- TASK:
Copy out the line bearing "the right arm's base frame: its" and all the lines after it, to the very end of the material below, exactly as written.

- DATASET SECTION:
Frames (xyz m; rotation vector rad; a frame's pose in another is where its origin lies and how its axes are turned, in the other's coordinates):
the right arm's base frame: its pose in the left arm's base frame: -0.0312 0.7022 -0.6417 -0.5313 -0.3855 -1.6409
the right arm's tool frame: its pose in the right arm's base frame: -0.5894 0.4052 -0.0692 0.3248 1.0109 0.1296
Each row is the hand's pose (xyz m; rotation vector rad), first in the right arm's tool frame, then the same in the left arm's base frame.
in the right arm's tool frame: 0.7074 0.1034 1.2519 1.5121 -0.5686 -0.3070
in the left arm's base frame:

- EXPECTED ANSWER:
the right arm's base frame: its pose in the left arm's base frame: -0.0312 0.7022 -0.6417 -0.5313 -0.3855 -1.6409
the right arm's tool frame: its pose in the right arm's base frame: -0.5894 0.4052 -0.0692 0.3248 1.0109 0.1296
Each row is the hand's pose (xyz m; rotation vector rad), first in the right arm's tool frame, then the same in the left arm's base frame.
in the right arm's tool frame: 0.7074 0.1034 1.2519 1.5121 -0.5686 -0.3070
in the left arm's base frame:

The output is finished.